#### What the task requires:
Please transcribe the data exactly as shown, skipping the images.

#### Data below:

━━━━━━━━━━━━━━━━━━━━

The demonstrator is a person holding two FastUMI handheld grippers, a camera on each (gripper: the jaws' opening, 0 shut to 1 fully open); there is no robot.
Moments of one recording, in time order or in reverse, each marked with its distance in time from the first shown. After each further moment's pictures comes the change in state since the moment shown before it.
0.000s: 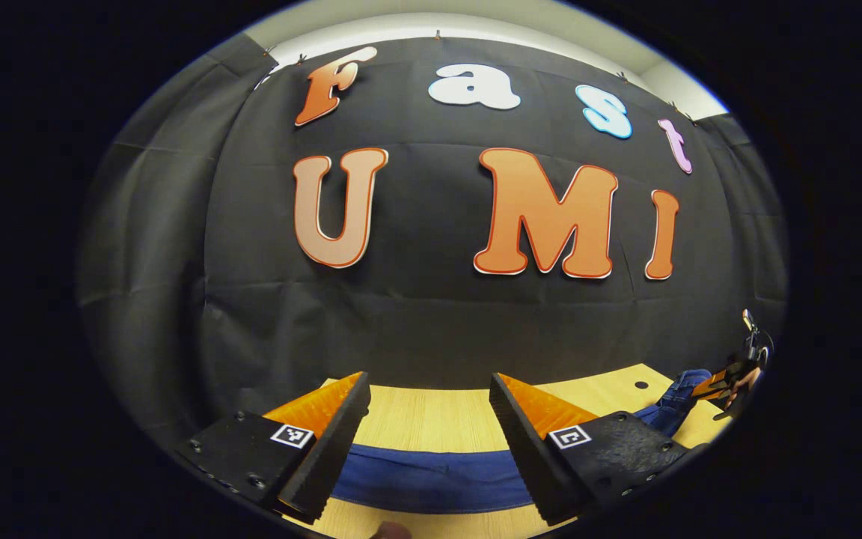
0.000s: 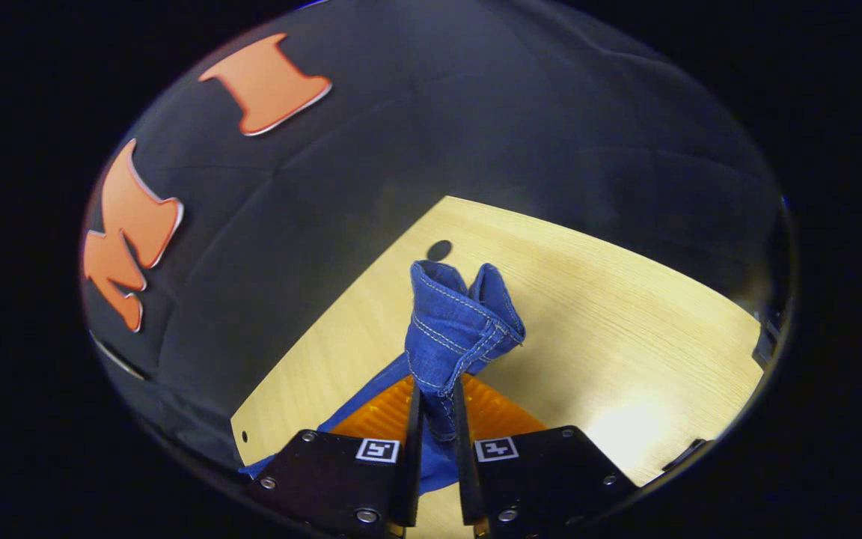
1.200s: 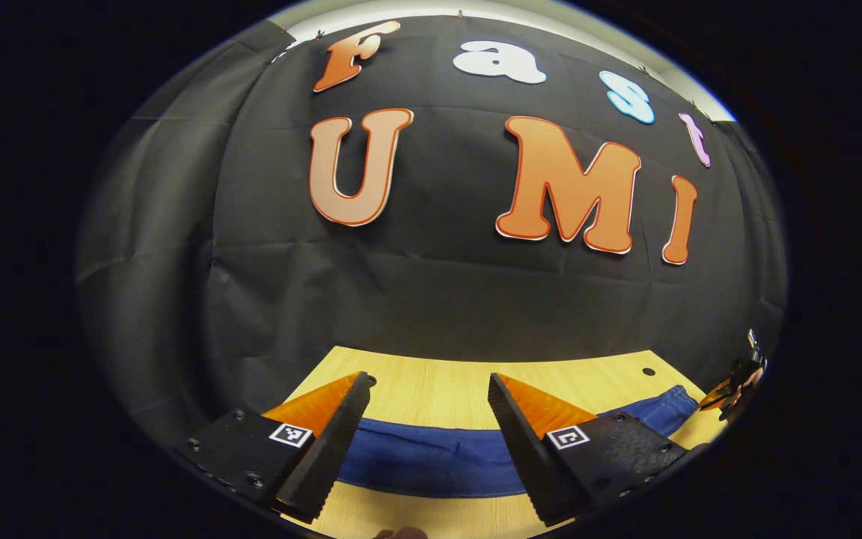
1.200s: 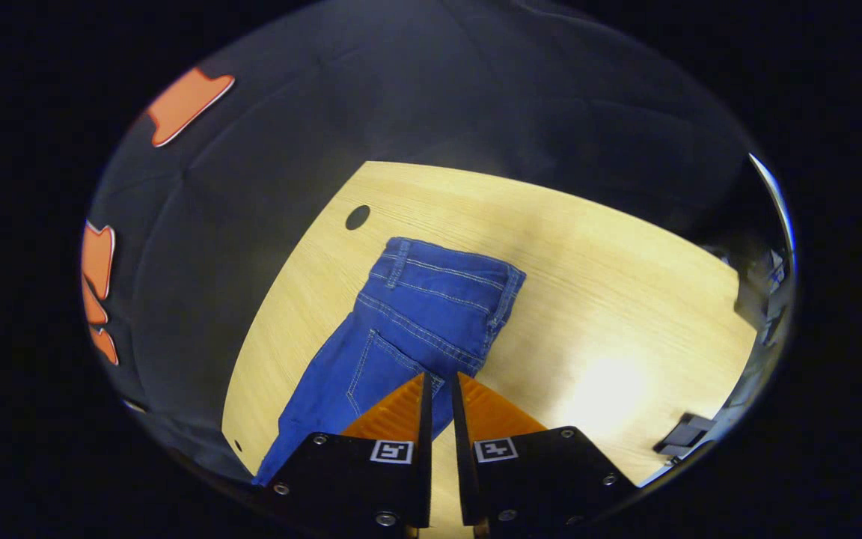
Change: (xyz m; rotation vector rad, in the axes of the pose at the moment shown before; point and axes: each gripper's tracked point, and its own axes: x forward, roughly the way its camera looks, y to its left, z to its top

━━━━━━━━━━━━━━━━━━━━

#### Solution to this problem:
The demonstrator is a person holding two FastUMI handheld grippers, a camera on each (gripper: the jaws' opening, 0 shut to 1 fully open); there is no robot.
Moments of one recording, in time order or in reverse, each marked with its distance in time from the first shown. After each further moment's pictures comes the change in state since the moment shown before it.
0.000s: 
0.000s: 
1.200s: 
1.200s: 
Change: (xyz m; rotation vector rad, in the axes of the pose at the moment shown before; point and axes: each gripper's tracked point, and its own axes: x forward, roughly the way its camera looks, y to its left, z to its top

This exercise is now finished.